Other than the brief fear that neither of them might be left alive to return home to her daughter, the worst part of the whole outer space war adventure was watching the faces of that skrull family who’d waited when their waiting finally ended. Because there was no question in those faces. There was bittersweetness: they remembered the waiting, and the hardship they’d gone through that the other parent couldn’t possibly understand, but they knew who they were, they all understood who they were to each other and what this homecoming meant.
Looking at them in that moment, Maria stopped seeing them as aliens. They were just people – not intrinsically good or bad people. Just people who loved each other.
And people she envied.
It was the simplicity they shared in that moment which got to her. She wanted to see that expectation and recognition and joy shining in Carol’s eyes when they looked at each other, but it just wasn’t there yet. She knew that Carol might have remembered she cared, or had cared, but that wasn’t the same. Though Carol might have fought and killed her way across the universe before making it home, all that had been incidental. It hadn’t been because she loved what she was coming home to.
Maria had never waited for Monica’s father. She’d told Carol once that though joining the force herself was far from ideal that at least she was flying and at least she wasn’t stuck waiting for someone else to come back to her. But then Monica had changed her perspective on that, just like she had on so many things. She’d turned Maria into someone who was always going to owe someone else a homecoming, whatever the circumstance.
They didn’t get much chance to speak alone, but Maria knew what the tensing of her friend’s shoulders meant even if Carol didn’t yet, so she knew that Carol didn’t remember everything. She was being far too awkward for that. So Maria kept her touches tentative, even after their return to Earth to Monica. And just as she wasn’t sure what Carol was ready to accept, she wasn’t sure yet how much she herself was ready to want. It was all still very uncanny, like having a ghost in your home, and so Maria didn’t know if she was ready to finish waiting yet.
Monica was. She was so excited to keep giving updates on everything Carol remembered about their old lives, all these moments retrieved that she was handing out, the same way she’d once kept sweets in her pockets. All her pockets. And then she’d never remembered to take them out – at least not when it was Maria’s turn on wash day.
“She remembered to call me Captain Trouble,” Monica told her with a beaming smile, and Maria tried to be happy for her little girl – who’d been so much littler when Carol went missing from their lives, who remembered so much despite that.
So she knew that Carol remembered a few of the names she’d had for Monica – did she remember any of the private ones she’d kept just for Maria? Would she remember what they meant? And would she remember that even ‘Best Friend’ had always been used between them with the most knowing and fond of smiles.
And if she did, would she still soften her edges at the thought? Or would the thought of them together be disgusting to her now?
It was hard to make herself believe. Of the two of them, Maria had always been the more cautious. Maybe it was because she had more family approval she still cared about losing. Maybe she’d just seen a bit more, understood a little better, about how infrequently the world ever rewarded something different. So Maria couldn’t believe that Carol, who would have fought the whole world for looking at her or someone she loved in the wrong way, would reject them now.
But the not knowing, the waiting, was driving Maria crazy. And how did you go bringing something like that up to someone who, for all intents and purposes, didn’t know you anymore? Much as Maria had meant what she’d said when she’d called Carol unchanged as the strongest person she’d ever known, Carol had changed, just not in that way. And even if she had remained trapped in a time capsule, ready to re-enter their lives just as she was, Maria was far from the same either.
It had been frightening at first, motherhood, but she’d never needed to doubt she’d have someone by her side all through it. Until that someone had gone.
The idea of having Carol back still made her feel giddy if she thought on it for too long, but it also didn’t seem real. And the fact was that she’d built a life around not having her in it. She had grieved, and it had been one of the hardest things she’d ever done.
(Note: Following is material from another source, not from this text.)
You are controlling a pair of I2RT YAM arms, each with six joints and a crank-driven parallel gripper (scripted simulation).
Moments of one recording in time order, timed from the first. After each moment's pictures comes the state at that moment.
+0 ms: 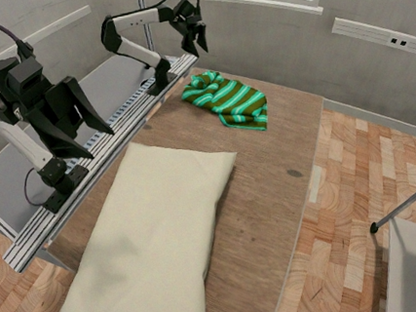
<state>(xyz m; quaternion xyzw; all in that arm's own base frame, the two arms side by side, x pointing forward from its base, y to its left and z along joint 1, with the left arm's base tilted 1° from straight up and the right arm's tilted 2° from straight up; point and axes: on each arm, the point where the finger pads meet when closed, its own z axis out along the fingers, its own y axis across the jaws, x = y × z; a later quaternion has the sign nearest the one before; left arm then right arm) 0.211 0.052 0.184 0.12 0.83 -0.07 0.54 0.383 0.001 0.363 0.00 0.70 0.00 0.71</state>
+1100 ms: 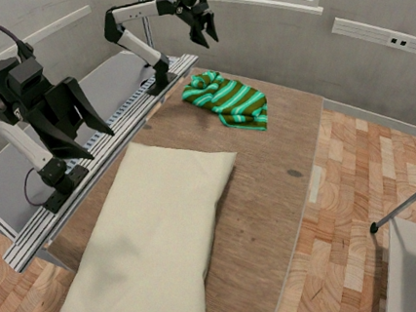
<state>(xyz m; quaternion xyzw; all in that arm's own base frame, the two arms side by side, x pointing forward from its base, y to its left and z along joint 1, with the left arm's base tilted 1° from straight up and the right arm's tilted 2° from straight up) 0.267 0.042 0.245 0.16 0.81 -0.03 0.56 0.383 0.000 0.362 0.00 0.70 0.00 0.71</state>
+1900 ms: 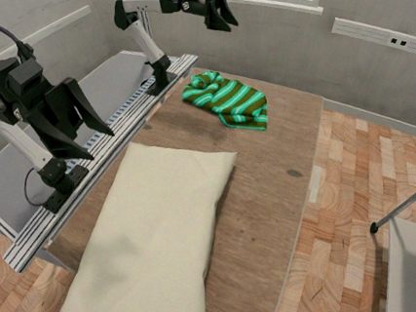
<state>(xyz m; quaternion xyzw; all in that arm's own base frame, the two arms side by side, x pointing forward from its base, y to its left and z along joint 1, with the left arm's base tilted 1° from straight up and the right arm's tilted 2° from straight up) 0.368 0.005 0.345 0.04 0.73 -0.01 0.68 0.382 0.000 0.360 0.00 0.71 0.00 0.71</state>
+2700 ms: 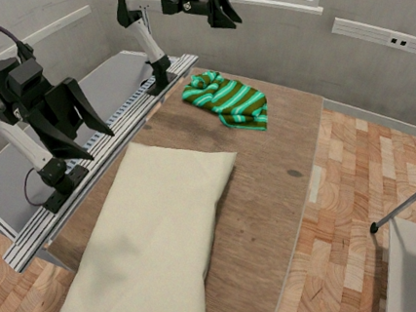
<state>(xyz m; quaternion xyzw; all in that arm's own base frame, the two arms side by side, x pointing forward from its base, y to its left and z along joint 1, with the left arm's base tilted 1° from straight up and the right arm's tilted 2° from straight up) 0.383 0.000 0.359 0.00 0.71 0.00 0.71 0.382 0.000 0.360 0.00 0.71 0.00 0.71</state>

But she’d also rebuilt something – she’d rebuilt her life - and it didn’t have a gaping hole in the middle waiting to be filled.
So when Carol announced that she was leaving, leaving to write her adopted nation’s wrongs in the vastness of a galaxy Maria had only seen a glimpse of, it was almost a relief.
Almost.
Or, it would have been a relief if she’d ever thought Carol would return home to her again. But she didn’t. She recognised that glint in Carol’s eye – she’d found herself a fight, and she wouldn’t leave until she was dragged out or until the fight had ended. Except that this time it wasn’t some dumb brawl in a bar that Maria could comfortably pull her away from - this was a war. And this wasn’t the same woman who’d started those scraps – this was someone, something else entirely, something that could talk about ending wars without a trace of arrogance in her voice.
Carol made no promises. Maria wasn’t sure if that made things worse or better.
But Maria made one to herself as they watched what had once been her best friend blink out of sight: she wasn’t waiting this time. And she just hoped she wasn’t lying to herself.